Bu gerçekler, AKP’nin özüne, yani emperyalizmin emir eri konumuna geri döndüğünü açıkça göstermektedir. AKP, bir dönem “anti-emperyalist” bir söylemle halk desteği toplamış olsa da, son yıllarda attığı adımlarla bölge halklarına ihanet eden politikalar izlemekte ve Batılı güçlerin Ortadoğu’daki taşeronluğunu yapmaktadır. Suriye’deki terör örgütlerinin faaliyetlerini övmek ve hedeflerini destekler bir üslup takınmak, Türkiye’nin bölgedeki her türlü kan ve yıkımdan sorumlu tutulmasına neden olacaktır.
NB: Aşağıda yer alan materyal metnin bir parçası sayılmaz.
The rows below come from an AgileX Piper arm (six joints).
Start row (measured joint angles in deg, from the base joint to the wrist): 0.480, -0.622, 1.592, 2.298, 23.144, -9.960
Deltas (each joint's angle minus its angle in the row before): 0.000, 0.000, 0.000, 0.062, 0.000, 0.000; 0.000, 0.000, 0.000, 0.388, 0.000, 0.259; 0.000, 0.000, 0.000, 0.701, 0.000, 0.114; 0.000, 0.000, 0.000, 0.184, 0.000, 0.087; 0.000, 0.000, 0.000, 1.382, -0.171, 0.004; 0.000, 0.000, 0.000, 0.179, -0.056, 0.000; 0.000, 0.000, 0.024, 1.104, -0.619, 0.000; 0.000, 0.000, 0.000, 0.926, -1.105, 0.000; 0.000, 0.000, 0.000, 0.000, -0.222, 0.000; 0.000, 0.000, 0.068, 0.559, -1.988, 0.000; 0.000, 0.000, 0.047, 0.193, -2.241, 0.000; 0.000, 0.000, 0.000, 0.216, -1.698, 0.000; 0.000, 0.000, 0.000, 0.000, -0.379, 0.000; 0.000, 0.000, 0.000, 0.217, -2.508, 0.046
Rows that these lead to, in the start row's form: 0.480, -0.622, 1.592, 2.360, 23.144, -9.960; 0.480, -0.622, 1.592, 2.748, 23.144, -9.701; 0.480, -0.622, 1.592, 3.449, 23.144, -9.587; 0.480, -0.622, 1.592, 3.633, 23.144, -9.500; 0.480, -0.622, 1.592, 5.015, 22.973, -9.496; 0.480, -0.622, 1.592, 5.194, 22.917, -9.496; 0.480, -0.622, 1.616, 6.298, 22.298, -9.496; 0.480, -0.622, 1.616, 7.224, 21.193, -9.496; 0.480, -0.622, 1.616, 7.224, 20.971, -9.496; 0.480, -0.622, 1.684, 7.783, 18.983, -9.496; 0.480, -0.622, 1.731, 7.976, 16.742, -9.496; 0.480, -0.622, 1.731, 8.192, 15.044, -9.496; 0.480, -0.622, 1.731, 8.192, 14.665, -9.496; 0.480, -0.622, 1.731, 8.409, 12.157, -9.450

Türkiye’nin bu politikalarla yalnızca komşu ülkelerle ilişkilerini değil, kendi ulusal güvenliğini de tehlikeye attığı açıktır. Erdoğan’ın ifadeleri, Türkiye’yi bölgede daha da yalnızlaştırmakta ve ülkenin uluslararası alandaki itibarını yerle bir etmektedir. Emperyalist güçlerin desteğiyle varlığını sürdürmeye çalışan AKP iktidarı, kaybedenlerin yanında saf tutarak kendi sonunu da hazırlamaktadır.
Ve kaybedenlerin atına binen, onların kaderini paylaşır.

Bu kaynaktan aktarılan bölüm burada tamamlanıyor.